Understanding mental illness by mapping mind-brain relationships
Our consortium has posted several articles on this website dealing with the complex issue of what we mean when we talk about a brain disease. Once again we have discussed this topic in the wake of an important National Institutes of Mental Health (NIMH) initiative. Here is our take on the history of this most recent attempt to grapple with sorting the varieties of mental disorders.
In the 19 March 2010 issue of Science Greg Miller published a position paper describing the focus of the NIMH initiative entitled Beyond DSM: Seeking a brain-based classification of mental illness. In one page he does an excellent job summarizing the NIMH plans for developing a Research Domain Criteria (RDoC), neurobiological (brain region or neuochemical signaling pathway specific evidence based classification of forms of mental disorders. The disorders that would be neurobiologically mapped include extreme forms of emotions, cognitive functions and social processes.
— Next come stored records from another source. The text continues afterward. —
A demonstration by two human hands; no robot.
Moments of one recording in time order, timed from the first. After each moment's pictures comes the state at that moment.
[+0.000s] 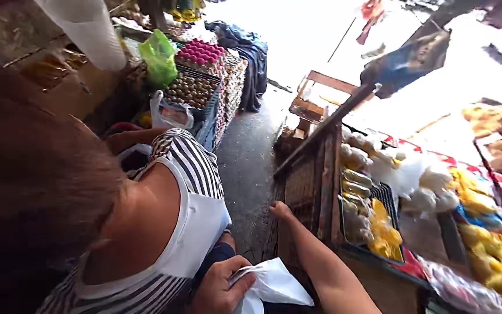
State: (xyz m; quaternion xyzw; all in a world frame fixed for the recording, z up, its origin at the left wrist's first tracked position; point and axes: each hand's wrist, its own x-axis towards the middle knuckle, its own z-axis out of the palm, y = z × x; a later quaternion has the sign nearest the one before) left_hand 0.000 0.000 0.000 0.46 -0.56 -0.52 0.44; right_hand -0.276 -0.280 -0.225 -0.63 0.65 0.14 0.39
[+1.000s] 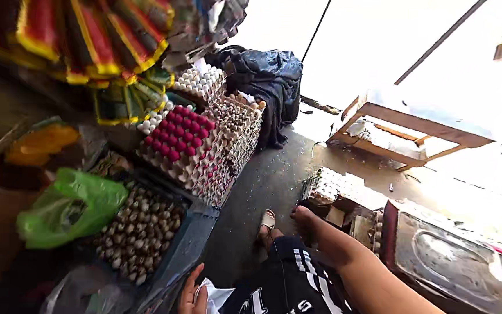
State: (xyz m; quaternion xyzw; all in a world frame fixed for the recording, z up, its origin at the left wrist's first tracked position) left_hand 0.028 -0.642 -0.100 0.79 -0.27 -0.32 0.45; right_hand -0.259 -1.052 -0.317 -0.67 0.54 0.32 0.40
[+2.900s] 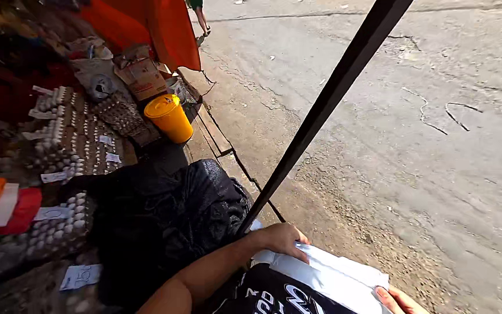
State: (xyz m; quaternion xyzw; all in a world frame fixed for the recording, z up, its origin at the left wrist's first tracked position) left_hand -0.141 -2.591 -0.127 0.58 -0.66 -0.43 0.19; right_hand -0.487 -2.691 -0.167 -0.61 0.38 -0.30 0.63
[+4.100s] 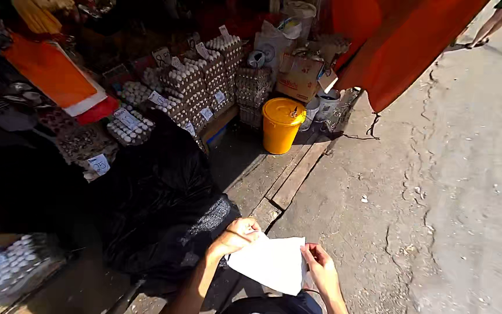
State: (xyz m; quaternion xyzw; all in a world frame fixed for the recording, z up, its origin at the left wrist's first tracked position) left_hand 0.410 -2.847 -0.115 0.84 0.06 -0.09 0.54; right_hand 0.483 -3.147 -0.210 -0.79 -0.02 0.16 0.59
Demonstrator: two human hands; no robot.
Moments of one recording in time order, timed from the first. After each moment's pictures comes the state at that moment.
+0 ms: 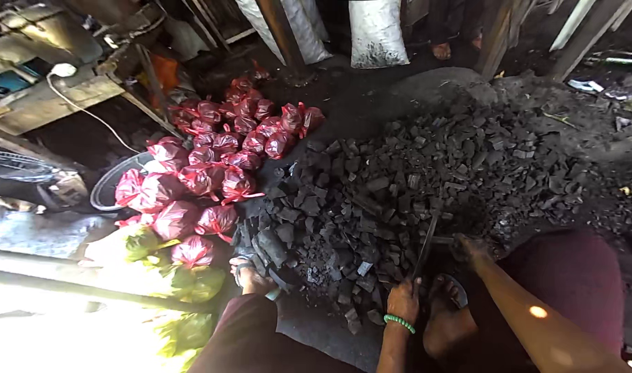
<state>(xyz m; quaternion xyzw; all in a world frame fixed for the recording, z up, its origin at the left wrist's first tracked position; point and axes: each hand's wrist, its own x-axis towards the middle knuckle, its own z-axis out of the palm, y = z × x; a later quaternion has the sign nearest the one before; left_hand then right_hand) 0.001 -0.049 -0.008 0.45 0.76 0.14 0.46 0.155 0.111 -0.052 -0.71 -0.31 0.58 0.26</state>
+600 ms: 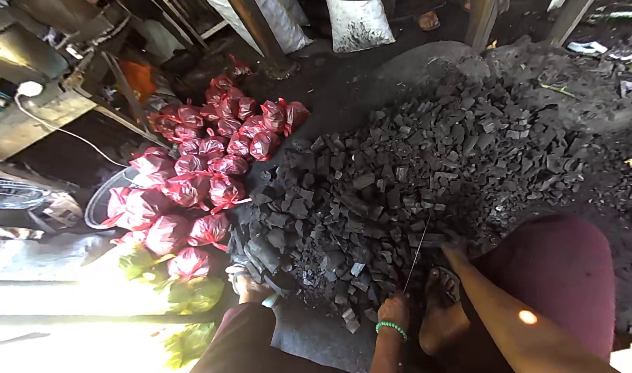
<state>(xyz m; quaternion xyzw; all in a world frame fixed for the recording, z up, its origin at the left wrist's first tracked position) 0.012 -0.047 -0.023 0.41 0.76 -0.18 0.47 0.149 0.103 -0.115 -0.73 -0.45 0.49 0.17</state>
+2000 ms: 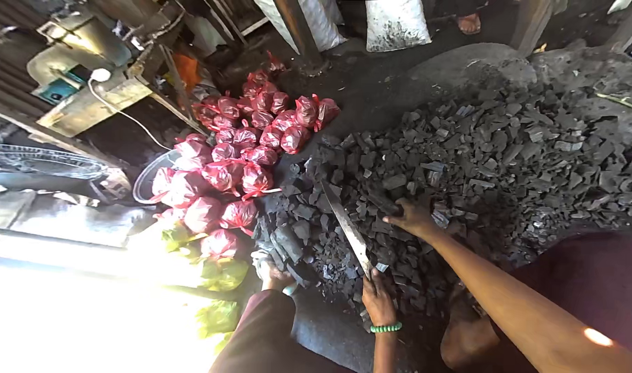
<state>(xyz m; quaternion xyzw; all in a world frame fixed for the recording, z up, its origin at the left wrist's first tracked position) -0.039 -0.058 0.010 0.15 0.83 0.48 0.23 0.002 0.149 0.008 -0.46 -0.75 0.47 0.07</state>
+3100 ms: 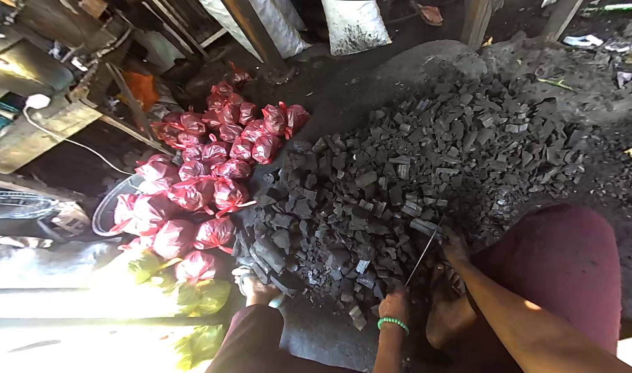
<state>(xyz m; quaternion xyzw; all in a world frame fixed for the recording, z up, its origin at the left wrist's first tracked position) 0.003 -0.054 -0.023 0.43 0.77 -0.18 0.44 0.144 0.088 -0.110 -0.69 -0.56 0.44 0.12</state>
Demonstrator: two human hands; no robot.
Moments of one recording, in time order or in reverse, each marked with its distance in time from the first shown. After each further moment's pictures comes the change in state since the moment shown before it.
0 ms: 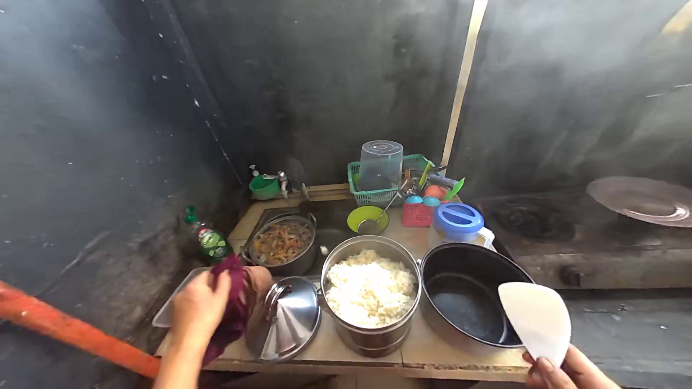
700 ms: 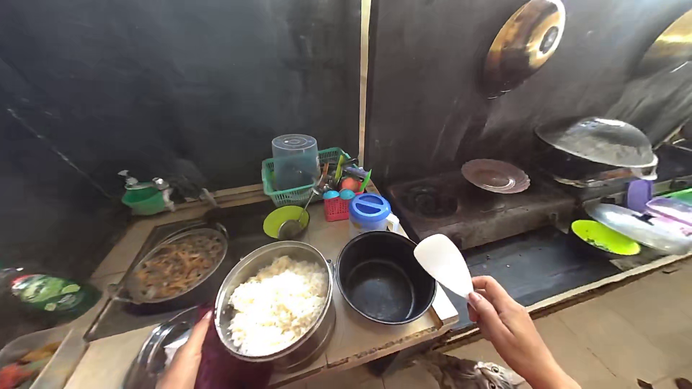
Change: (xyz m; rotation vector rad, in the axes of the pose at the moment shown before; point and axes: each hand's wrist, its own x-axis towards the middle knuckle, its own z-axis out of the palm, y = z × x) left_hand -0.085 0.099 0.100 -1.084 -0.581 -0.424; right_hand 0.026 0.017 -0.078 -0.373 0.191 0.038
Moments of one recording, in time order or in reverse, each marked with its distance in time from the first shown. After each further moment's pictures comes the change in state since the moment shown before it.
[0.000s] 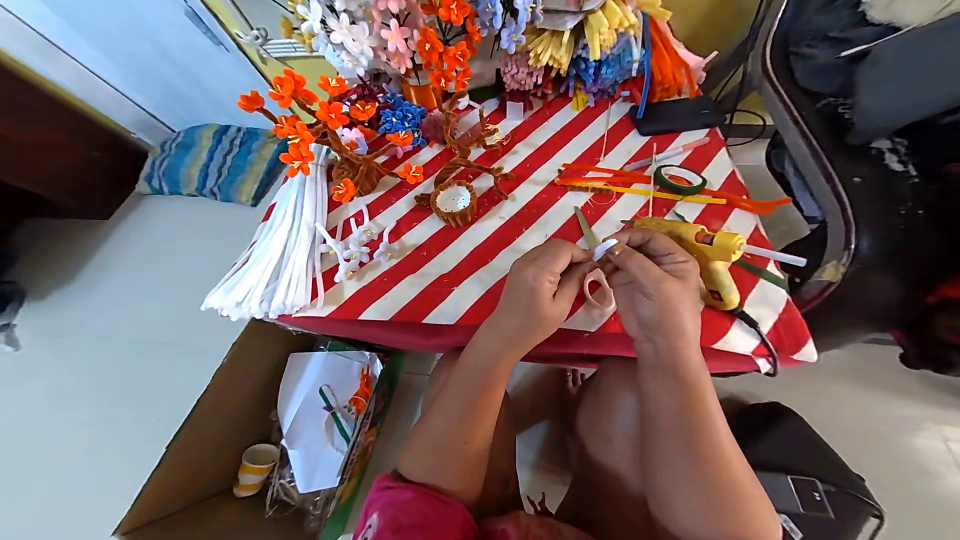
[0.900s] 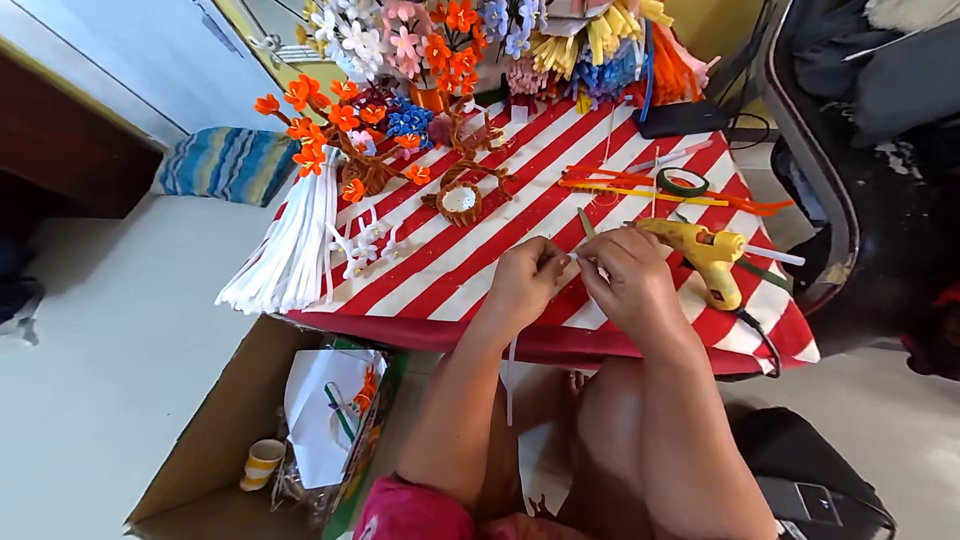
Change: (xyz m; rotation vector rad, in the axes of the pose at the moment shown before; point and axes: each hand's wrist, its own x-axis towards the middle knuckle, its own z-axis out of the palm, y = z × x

Coincidentally, a totally different Greg Miller (University of Illinois), a gifted and prolific researcher, captures the essence and spirit of the NIMH initiative by providing a framework for thinking about mind-brain relationships. His paper entitled Mistreating Psychology in the Decades of the Brain (Perspectives on Psychological Science 2010; Vol. 5 (6); 716-743) grapples with issues that are central to adequately defining the relationship between psychology and biology. That Greg Miller takes little for granted in how we think about behavior in a research world dominated by neuroscience thinking.
The DSM (Diagnostic and Statistical Manual of Mental Disorders has been used for decades to classify mental illnesses. The diagnostic categories that are part of DSM are based on symptoms (behavior) rather than causes of a disorder. It has been revised many times and each new attempt falls short of what clinicians find useful. Researchers have been particularly frustrated when using the DSM in research. Frequently DSM diagnostic categories are used as the independent variable and when those categories are vague, inaccurate, unreliable so too are the findings that emerge from studies in which the diagnostic categories are used. After all, when the independent research variables are suspect then the value of even the most objective, reliable and sensitive measures of brain or behavior are compromised.
In July of 2010 Tom Insel, Bruce Cuthbert and colleagues in a commentary contribution to the American Journal of Psychiatry (167:748-751, July 2010)
provide additional details of the NIMH- RDoC initiative. The initiative is based on 3 assumptions: 1) mental illnesses are brain disorders (brain circuit disorders; 2)neuroscience tools can be used to identify the brain circuit disorders; 3)that the proposed RDoC framework can be used to identify brain circuitry-behavior relationships (for functions like fear, reward, executive functions, anxiety, impulse control. While the focus for RDoC is on neural circuitry,levels of analysis from circuitry functioning to genetic and molecular/cellularfactors that ultimately influence such function.
This is an incredibly ambitious initiative that at the very least will provide new insights and knowledge about brain-behavior relationships. It also provides a powerful integration of tools and theory that can be used to better understand the etiology of brain diseases and thereby provide us with better tools for preventing and treating these disorders. Useful results will come slowly and therefore require patience and persistence. It will also require critical thinking about the meaning of any classification system. For example, there are some who would argue whether we should even define mental illness as a brain disease? The notion of a disease in the world of medicine implies that we know something about etiology, the course of the disease and how to treat it. Brain disease does not fit that disease criterion. We will follow the progress of this initiative in future postings.